Unless you count the mockbuster “I Am Omega”, then 2007’s “I Am Legend” is the third and most recent adaptation of the Richard Matheson novel. This one stars the Fresh Prince and was directed by the director of Britney Spears’ “Slave 4 U” and J. Lo’s “Waiting for Tonight”. So OBVIOUSLY I’m expecting that Lovelock and Starkwell will like it as much as they did the Vincent Price version from the ‘60s.
[Three years after the cure for cancer is found, NYC is a deserted wasteland.]
Lovelock: Man, they cured cancer, AND got rid of traffic?
Starkwell: No, dude, I think that humanity was wiped out by some kind of plague.
Lovelock: Fair enough, but it still means no traffic.
[Neville waits for survivors, plays golf off of an aircraft carrier.]
Lovelock: Doesn’t seem like such a bad life.
Starkwell: He’s completely alone, all the time.
Lovelock: What about that cute girl in the video store?
Starkwell: The mannequin?
[Puppy runs into building, Neville has to go in after him, and sees monsters.]
Lovelock: That’s why they have leash laws.
Starkwell: Yeah, that’s why.
The infected seem to be SUPER RABID EXTREME TO THE MAX, also entirely computer animated, which kind of, well, sucks. Starkwell and Lovelock talked at great lengths about the differences between this film’s infected and those of the earlier adaptations. They also wouldn’t shut up about how cute the doggy is. Seriously, did you see when they show him as a puppy??!!?! Come on! It’s totally insane.
[Doggy gets bit by zombie dogs.]
Lovelock: I thought I couldn’t possibly hate zombie dogs any more then I already did, but they just took our puppy away.
Starkwell: Man, fuck this fucking movie.
[Neville wakes up, “Shrek” is playing.]
Lovelock: I hate when they show real movies inside of a movie. It feels wrong.
Starkwell: It’s like product placement.
Lovelock: Imagine if in one movie, they show a scene from another movie, and in that scene, there’s product placement in it.
Starkwell: I’d rather not.
[Neville gives a Bob Marley lesson to Survivor Girl.]
Lovelock: Do you think if they cast a white guy as Neville they would have used Bob Dylan instead of Bob Marley?
Starkwell: Should we be talking about this?

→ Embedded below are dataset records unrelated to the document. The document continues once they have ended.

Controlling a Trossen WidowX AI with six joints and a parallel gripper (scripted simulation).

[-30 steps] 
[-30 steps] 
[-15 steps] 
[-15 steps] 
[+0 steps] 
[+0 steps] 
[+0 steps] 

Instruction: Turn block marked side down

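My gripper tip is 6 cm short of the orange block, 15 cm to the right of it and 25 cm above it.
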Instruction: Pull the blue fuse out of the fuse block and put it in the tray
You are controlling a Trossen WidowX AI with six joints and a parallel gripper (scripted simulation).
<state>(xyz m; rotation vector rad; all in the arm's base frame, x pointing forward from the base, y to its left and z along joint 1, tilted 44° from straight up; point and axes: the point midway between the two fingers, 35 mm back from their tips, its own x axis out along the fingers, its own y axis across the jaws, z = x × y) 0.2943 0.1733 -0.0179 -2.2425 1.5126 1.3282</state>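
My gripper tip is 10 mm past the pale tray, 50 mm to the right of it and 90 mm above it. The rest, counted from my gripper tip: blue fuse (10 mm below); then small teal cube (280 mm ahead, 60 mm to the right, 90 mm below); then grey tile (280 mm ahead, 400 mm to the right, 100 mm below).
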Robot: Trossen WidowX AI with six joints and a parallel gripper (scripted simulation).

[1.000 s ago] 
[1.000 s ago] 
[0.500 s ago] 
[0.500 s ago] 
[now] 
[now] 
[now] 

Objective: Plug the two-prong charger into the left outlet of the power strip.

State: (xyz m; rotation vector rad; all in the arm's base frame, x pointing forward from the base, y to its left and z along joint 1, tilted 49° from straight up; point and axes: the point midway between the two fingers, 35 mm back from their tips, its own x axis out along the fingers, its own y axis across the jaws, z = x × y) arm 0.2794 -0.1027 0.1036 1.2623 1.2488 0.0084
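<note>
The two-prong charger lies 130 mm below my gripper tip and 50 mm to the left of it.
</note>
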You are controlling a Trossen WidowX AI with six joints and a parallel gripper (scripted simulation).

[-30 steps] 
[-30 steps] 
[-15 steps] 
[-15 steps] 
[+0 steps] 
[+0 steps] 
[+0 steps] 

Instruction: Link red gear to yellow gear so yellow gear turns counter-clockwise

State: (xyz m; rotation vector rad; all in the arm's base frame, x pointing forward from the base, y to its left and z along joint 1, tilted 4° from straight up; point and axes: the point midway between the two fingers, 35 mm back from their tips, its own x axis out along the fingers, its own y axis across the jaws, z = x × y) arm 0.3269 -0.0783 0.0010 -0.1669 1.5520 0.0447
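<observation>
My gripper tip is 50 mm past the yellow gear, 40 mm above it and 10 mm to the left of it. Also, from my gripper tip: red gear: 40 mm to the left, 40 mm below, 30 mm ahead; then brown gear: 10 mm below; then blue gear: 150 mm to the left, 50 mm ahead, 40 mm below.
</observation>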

[Survivor’s camp in Vermont.]
Lovelock: Vermont is beautiful.
Starkwell: Yeah, zombie plague or not, look at the foliage!
Although I am sure that faithfulness to the book is thoroughly lacking, Starkwell and Lovelock both agreed that the film did what it set out to do. I personally think that they would have liked it more if the dog hadn’t died. Lovelock claims that he had recently been cutting an onion, but I know those were puppy death induced tears.